BRIEF:
Please set down each of the lines below once more, exactly, omitting all pictures.

RECORDED DATA:
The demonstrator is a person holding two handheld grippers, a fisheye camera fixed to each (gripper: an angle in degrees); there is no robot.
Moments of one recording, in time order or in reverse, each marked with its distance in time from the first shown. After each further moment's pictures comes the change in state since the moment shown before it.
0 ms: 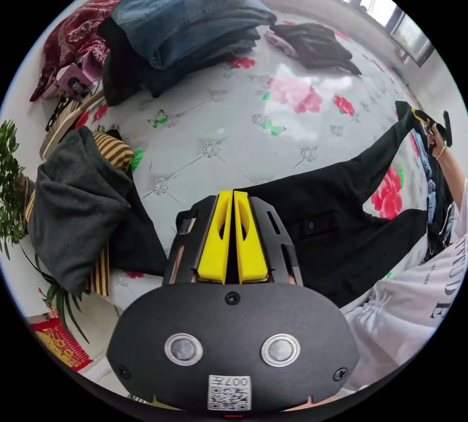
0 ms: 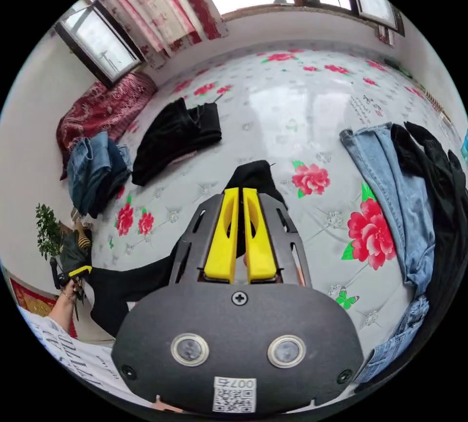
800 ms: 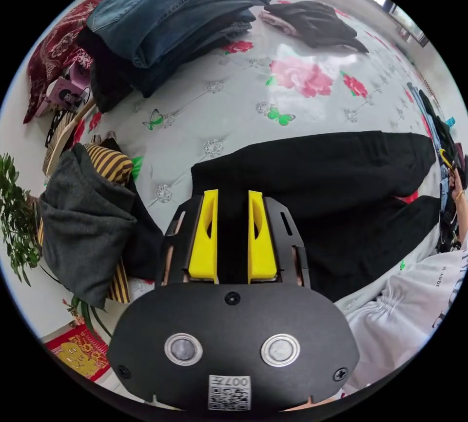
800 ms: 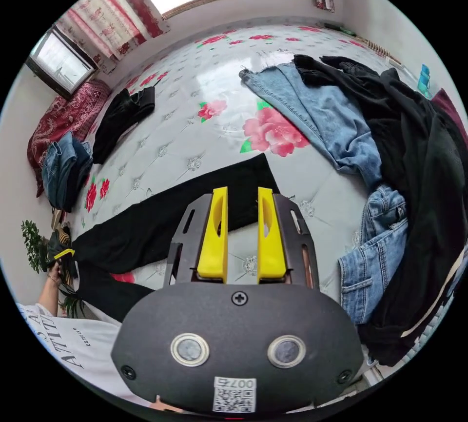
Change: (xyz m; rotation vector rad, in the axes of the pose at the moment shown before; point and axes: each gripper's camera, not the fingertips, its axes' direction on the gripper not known) left arm 0.034 -0.067 0.085 -0.260 -0.127 0.097; right arm 0.064 0.112 -0.004 -0.285 0.253 0.205
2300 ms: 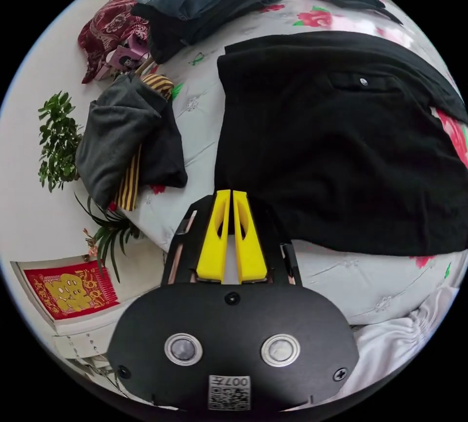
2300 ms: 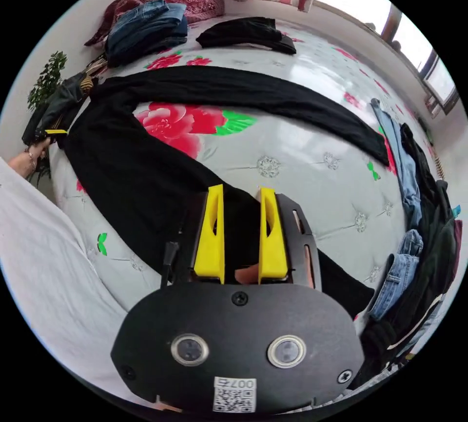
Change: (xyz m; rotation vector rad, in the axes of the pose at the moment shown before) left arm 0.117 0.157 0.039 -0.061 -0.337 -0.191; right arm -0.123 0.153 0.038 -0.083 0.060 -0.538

REPLY TO THE EXERCISE:
The demonstrator is a person holding two handheld grippers, a fisheye camera fixed to each (gripper: an angle in degrees); there is no robot.
Moments of one recording, in time order or in reverse, each marked with its distance in time from the first shown. After each further moment's pictures comes the change in state since the moment shown before it.
0 ms: 
0 ms: 
800 ms: 
800 ms: 
Change: (xyz m; rotation vector rad, in the axes of the pose at the moment shown before; point and axes: each gripper's camera, not the fingertips, its axes' direction on the gripper not known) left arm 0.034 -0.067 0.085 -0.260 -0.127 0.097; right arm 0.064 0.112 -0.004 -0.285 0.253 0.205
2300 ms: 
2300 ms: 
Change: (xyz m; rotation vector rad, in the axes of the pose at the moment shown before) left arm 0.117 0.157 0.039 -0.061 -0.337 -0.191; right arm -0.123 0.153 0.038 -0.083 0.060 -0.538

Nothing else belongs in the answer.